The full error output is accessible through the Demo link above.
CodePudding user response:
The projection applies only to the predicate, not to the result. There's already a way to transform the data entirely—std::views::transform:
std::ranges::copy_if(
v | std::views::transform(&A::p),
std::back_inserter(o),
[](const std::string& p){ return (p.size() > 10); });
(This compiles in GCC and MSVC, but not Clang. I'm not 100% confident saying it's correct, but it should be close if nothing else, and it illustrates the point.)
Projections are for when you want to test a transformation (projection) of the data while carrying the originals through. In this example, that would mean you'd output to std::vector<A>, yet test a std::string in the predicate.
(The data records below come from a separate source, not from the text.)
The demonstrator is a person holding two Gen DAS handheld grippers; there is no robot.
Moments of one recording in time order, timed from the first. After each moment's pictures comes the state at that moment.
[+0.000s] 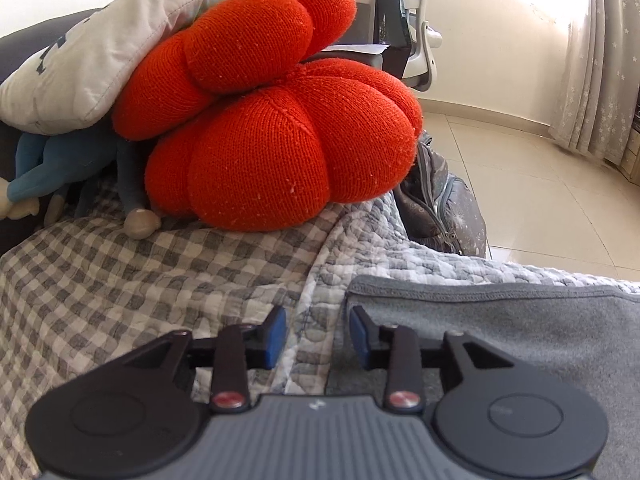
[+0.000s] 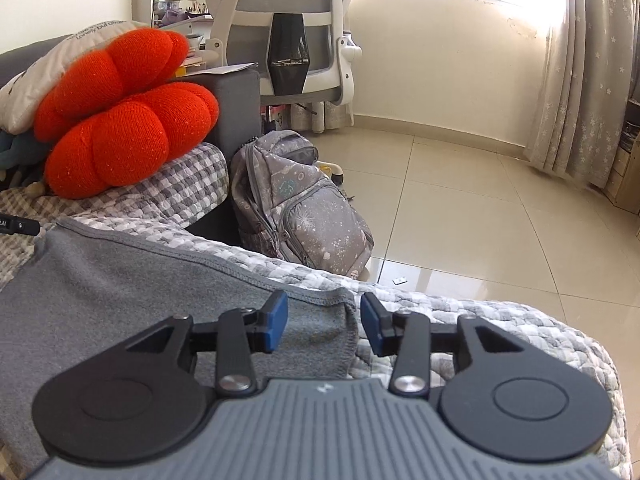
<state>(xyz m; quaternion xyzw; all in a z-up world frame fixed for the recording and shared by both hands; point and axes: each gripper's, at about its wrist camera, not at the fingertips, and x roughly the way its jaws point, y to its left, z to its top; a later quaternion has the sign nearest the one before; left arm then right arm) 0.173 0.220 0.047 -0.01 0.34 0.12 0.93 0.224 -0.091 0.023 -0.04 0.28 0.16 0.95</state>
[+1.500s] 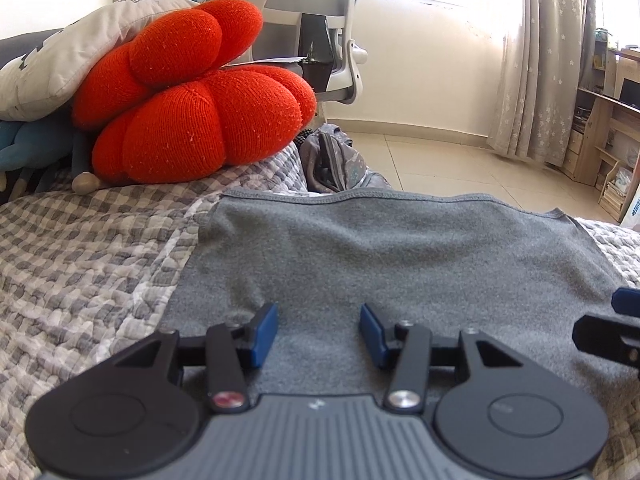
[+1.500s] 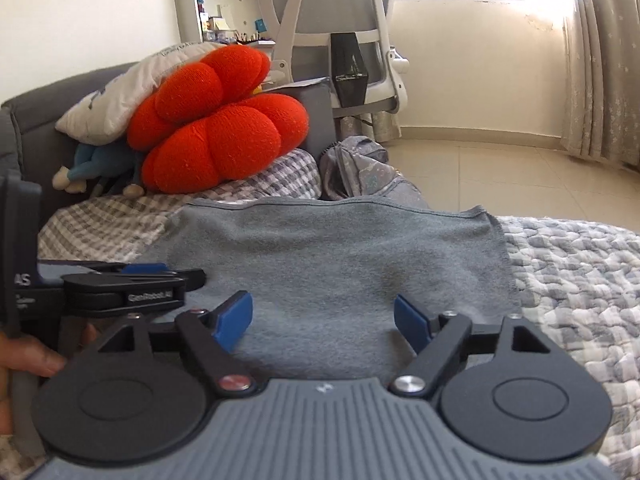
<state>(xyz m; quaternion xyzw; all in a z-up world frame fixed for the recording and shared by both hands) 0.096 0.143 -0.007 0.00 0.29 0.05 0.95 0.102 -0.032 -0.002 0.04 0.25 0.23 0.94</state>
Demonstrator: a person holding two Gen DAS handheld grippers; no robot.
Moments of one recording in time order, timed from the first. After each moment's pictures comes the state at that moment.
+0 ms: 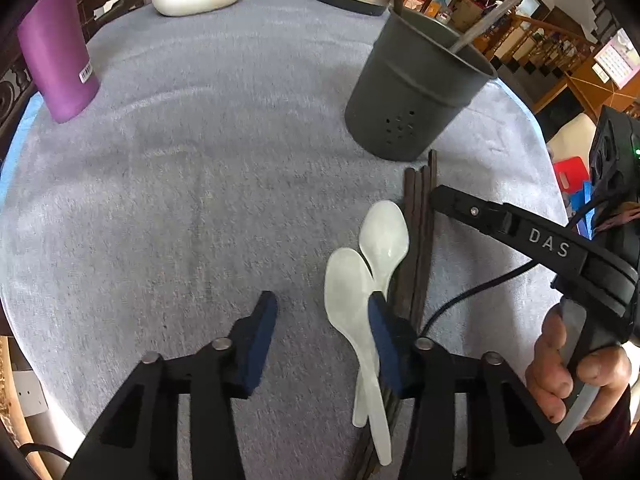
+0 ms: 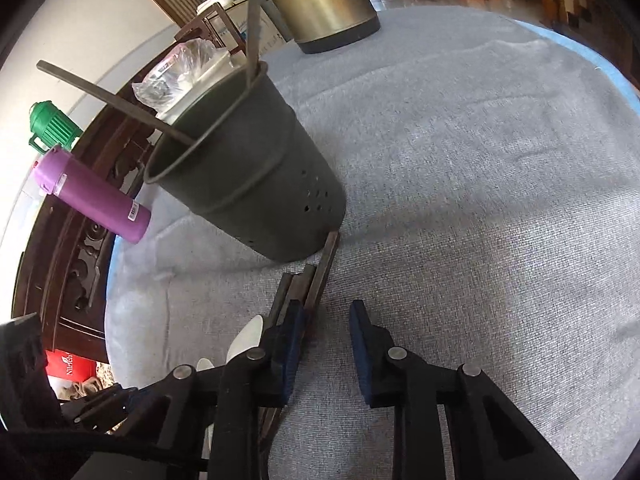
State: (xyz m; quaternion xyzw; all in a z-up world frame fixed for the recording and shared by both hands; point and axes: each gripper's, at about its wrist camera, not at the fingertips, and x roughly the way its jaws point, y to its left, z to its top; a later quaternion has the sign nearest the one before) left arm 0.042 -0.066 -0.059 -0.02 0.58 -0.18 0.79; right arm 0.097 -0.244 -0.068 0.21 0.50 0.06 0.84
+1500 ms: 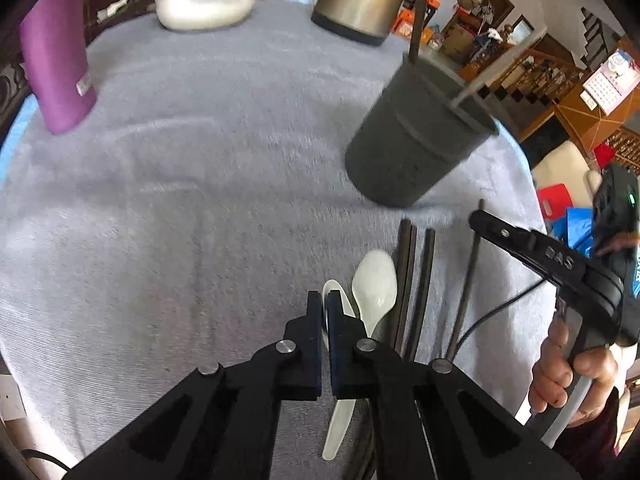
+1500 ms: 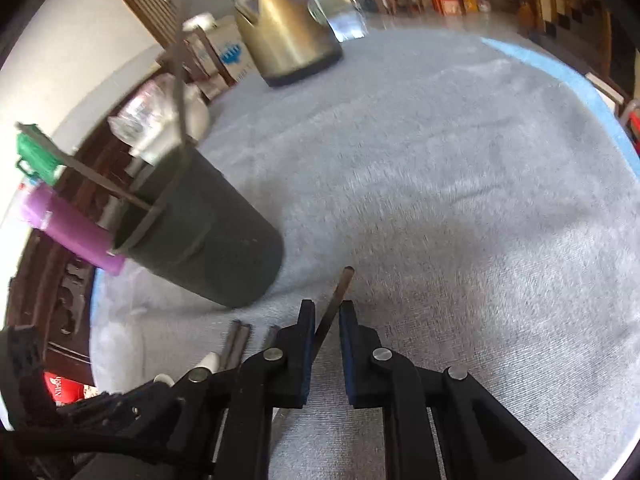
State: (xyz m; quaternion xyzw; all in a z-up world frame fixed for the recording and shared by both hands) left arm 0.082 -0.025 -0.050 -0.07 0.55 -0.20 0.81; right arm 0.090 -0.287 -0.045 0.21 0.45 0.02 0.86
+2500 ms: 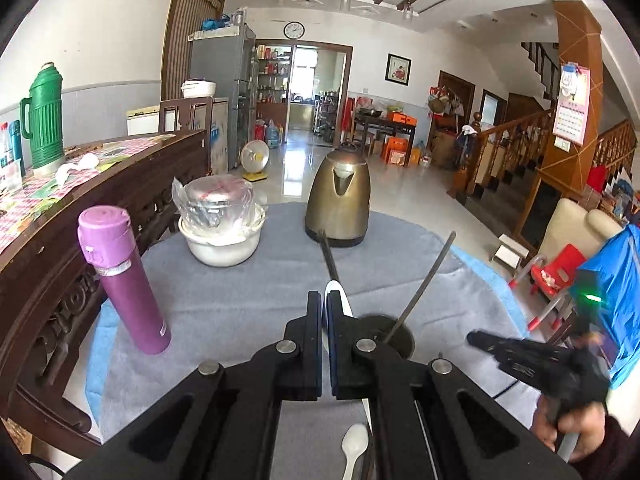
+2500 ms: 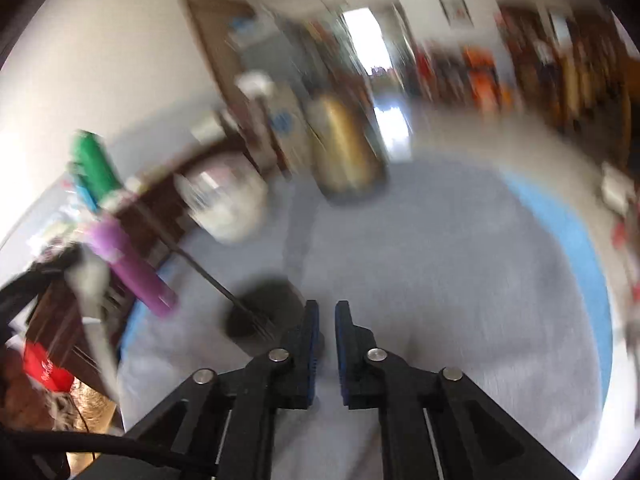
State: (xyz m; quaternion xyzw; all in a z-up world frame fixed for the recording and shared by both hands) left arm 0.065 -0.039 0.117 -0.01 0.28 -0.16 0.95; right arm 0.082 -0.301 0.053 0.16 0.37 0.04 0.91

Not super useful here since you could just return (a.p.size() > 10);, but useful if passing a pre-written function instead of using a lambda. Also useful for some other cases such as easily sorting by a member—simply use the default comparator and pass &A::p as the projection.
CodePudding user response:
Since we are using a projection (from A& to std::string&), why is it trying to copy an A& instead of a std::string& to o?
Because that's what the algorithm does. copy_if always copies the source range into the provided iterator, for each element that satisfies the predicate.
The projection only affects the predicate - it's basically just doing function composition here - but it doesn't affect what the overall algorithm does.
This is true for all projections.
If what you want to copy are just the p subobjects, what you want to do instead is
ranges::copy_if(v | views::transform(&A::p), /* ... */);
Which now changes the source range that you're copying from.